La Russie continue parallèlement de mener une mobilisation de ses réservistes afin de recruter 300 000 combattants pour son invasion de l'Ukraine, cherchant la parade à la contre-offensive des troupes ukrainiennes qui ont, fortes des livraisons d'armes occidentales, repris des milliers de kilomètres carrés de territoire début septembre.

En Crimée, une journaliste de l'AFP a vu des rangées d'hommes mobilisés, souvent d'âge mûr, en treillis militaire et kalachnikov en main, attendre leur tour avant de monter dans des bus.

Cette campagne de recrutement, menée par endroits de manière chaotique, a poussé de nombreux Russes à fuir, un exode confirmé mardi par deux pays voisins, la Géorgie et le Kazakhstan, tandis qu'un afflux est également observé aux frontières de la Mongolie et de la Finlande.

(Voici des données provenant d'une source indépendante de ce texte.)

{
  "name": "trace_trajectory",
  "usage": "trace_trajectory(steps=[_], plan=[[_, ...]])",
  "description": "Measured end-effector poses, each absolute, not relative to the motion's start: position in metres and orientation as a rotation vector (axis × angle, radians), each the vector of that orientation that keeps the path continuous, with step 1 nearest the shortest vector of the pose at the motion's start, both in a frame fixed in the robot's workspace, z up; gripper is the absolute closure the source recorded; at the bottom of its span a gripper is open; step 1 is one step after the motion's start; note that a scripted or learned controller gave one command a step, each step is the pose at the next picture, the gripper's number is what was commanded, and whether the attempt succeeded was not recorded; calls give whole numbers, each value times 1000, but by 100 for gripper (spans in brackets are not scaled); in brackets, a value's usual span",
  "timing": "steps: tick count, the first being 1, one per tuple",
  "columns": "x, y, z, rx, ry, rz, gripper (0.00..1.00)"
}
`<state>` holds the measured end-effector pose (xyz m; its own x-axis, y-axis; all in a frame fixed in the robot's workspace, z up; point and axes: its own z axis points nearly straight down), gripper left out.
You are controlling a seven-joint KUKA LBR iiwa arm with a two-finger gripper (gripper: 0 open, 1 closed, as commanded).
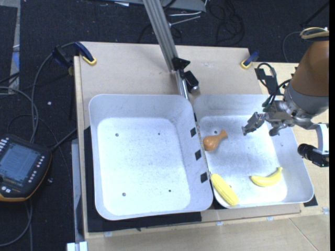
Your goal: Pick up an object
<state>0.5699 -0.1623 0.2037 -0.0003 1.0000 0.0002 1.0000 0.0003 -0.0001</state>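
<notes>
Fingers [253,125] look spread and pinch nothing, hanging over the upper middle of the right bin [293,192]. Three candidates inside it: banana [267,178] lower right, corn cob [225,190] bottom left against the wall, drumstick [214,140] at left centre. All look like light moulded plastic toys, stiff and smooth, likely slippery. Banana lies apart from the walls; grip it across the curved middle. Drumstick: take the narrow shank. Bins are matte white with fine speckles.
</notes>
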Motion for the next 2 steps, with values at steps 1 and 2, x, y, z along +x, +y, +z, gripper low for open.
trace_trajectory(steps=[1,2], plan=[[574,-164,142,-2218,-2219,5,0],[573,-163,93,-2219,-2219,4,0]])
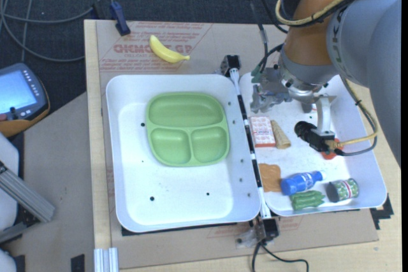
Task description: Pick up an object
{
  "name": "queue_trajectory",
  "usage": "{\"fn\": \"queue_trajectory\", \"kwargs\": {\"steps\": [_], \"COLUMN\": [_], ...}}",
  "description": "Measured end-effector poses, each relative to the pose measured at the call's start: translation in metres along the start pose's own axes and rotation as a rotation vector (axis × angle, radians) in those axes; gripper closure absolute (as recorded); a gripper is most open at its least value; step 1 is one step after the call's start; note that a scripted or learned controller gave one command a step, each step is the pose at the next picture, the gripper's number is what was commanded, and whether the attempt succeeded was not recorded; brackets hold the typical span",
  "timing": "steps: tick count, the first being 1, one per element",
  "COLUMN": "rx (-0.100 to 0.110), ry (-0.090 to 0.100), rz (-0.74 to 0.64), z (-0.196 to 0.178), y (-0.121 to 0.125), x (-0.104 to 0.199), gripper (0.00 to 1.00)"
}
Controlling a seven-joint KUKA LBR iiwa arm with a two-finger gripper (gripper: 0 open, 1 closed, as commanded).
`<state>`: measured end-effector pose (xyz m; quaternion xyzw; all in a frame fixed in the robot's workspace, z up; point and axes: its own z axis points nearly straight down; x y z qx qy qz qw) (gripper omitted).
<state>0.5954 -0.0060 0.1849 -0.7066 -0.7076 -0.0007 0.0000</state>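
You can't tell how the gripper stands; the red-and-white box lies just below it.

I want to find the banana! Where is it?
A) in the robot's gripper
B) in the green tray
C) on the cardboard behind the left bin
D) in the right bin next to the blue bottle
C: the banana lies on the brown cardboard past the far rim of the left bin, outside both bins.
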Motion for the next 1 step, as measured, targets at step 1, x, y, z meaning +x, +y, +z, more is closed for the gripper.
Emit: {"fn": "queue_trajectory", "kwargs": {"steps": [1], "rx": [0.001], "ry": [-0.001], "rz": [0.000], "z": [0.0003], "y": [-0.0003], "x": [-0.0007], "gripper": [0.00]}}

Par ailleurs, les gazoducs Nord Stream construits au fond de la mer Baltique pour acheminer le gaz russe vers l'Europe ont été touchés par des fuites majeures.

Bien qu'ils soient hors service, les deux tubes étaient remplis de gaz.

Le Kremlin s'est dit extrêmement préoccupé, disant n'exclure aucune hypothèse, y compris celle d'un sabotage.

L'Ukraine a de son côté dénoncé une attaque terroriste russe.

Les vastes fuites en cours sont dues à des actes délibérés et pas à un accident, a affirmé mardi soir la première ministre danoise Mette Frederiksen, pour qui elles devraient durer au moins une semaine jusqu'à l'épuisement du méthane qui s'échappe des conduites sous-marines.

La présidente de la Commission européenne, Ursula von der Leyen, a elle aussi estimé qu'il s'agissait d'un acte de sabotage.